● **WORK ITEM**:
The records that follow are to be transcribed in full, without their images.

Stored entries
■ ■ ■

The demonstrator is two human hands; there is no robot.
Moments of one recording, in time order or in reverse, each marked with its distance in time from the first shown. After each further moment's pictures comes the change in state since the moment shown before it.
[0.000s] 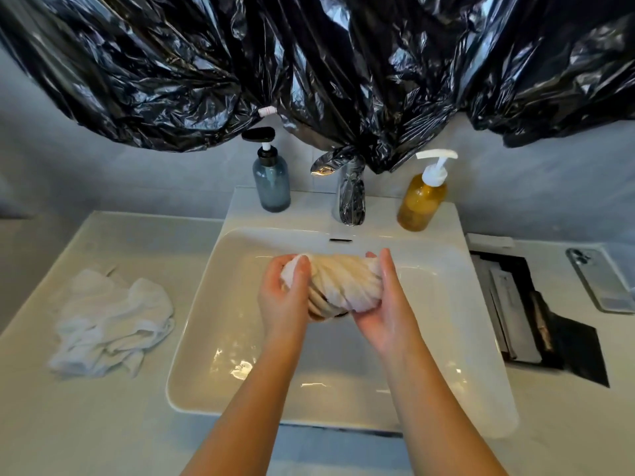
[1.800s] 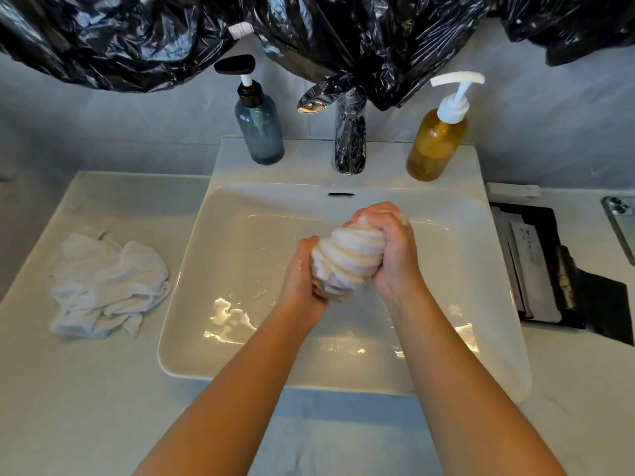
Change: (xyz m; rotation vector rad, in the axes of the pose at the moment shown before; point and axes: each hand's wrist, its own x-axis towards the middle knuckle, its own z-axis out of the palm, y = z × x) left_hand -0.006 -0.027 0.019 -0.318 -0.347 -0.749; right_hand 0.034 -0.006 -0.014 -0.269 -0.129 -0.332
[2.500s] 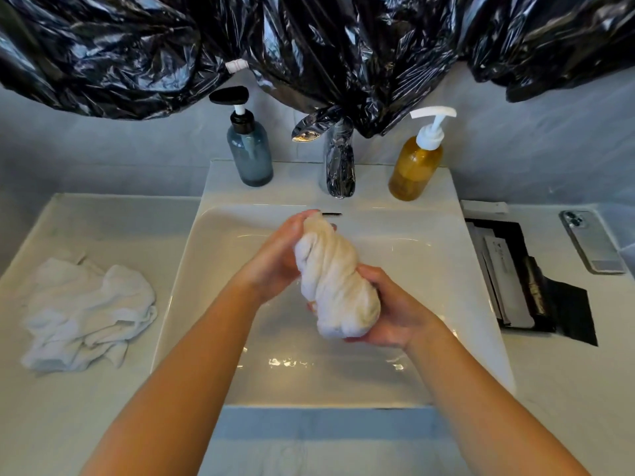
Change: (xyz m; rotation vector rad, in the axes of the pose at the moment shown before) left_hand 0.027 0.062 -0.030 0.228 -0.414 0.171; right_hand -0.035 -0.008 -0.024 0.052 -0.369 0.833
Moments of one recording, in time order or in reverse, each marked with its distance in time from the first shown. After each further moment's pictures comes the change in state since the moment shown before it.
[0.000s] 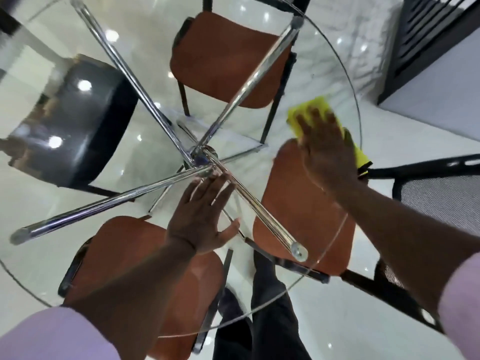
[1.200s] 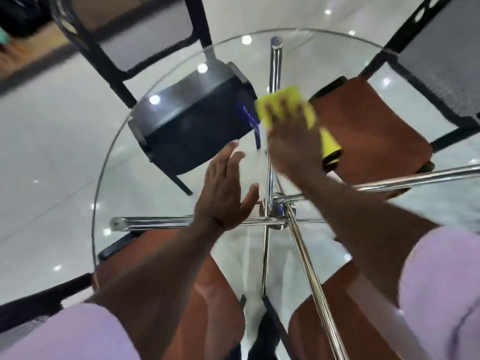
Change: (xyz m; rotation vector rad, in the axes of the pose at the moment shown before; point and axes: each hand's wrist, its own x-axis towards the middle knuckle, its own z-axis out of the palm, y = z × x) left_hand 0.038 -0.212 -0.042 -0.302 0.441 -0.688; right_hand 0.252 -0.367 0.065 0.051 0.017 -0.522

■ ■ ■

● **SOLUTION FOR THIS PROBLEM**:
The demonstrator is two human hands; there is no robot.
Moments of one recording, in time order or in reverse, each marked with its distance in time from the first shown. After each further moment's pictures comes the change in state since the moment shown before it.
[0.000s] 
[1.800s] 
Change: (xyz m; rotation vector rad, in the axes of the pose at the moment shown before; point and axes: each hand's wrist, its own x-axis towards the middle knuckle, its own z-axis out of the palm, y = z × x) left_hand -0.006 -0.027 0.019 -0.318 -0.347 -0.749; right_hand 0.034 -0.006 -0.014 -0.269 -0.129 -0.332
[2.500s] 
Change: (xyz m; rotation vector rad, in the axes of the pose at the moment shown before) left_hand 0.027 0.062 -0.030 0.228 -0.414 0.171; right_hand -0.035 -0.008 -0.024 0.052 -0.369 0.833
Moments of one recording, in time order or in reverse, each marked with its distance in time from the first shown. After each further moment's pictures comes the change in state since the moment shown before it.
[0.000s] 
[1.200s] 
Change: (xyz m; rotation vector rad, in the axes of the pose at the moment shown before; point and axes: each hand's wrist, its own x-axis towards the middle knuckle, its own z-axis out of the palm, y = z × x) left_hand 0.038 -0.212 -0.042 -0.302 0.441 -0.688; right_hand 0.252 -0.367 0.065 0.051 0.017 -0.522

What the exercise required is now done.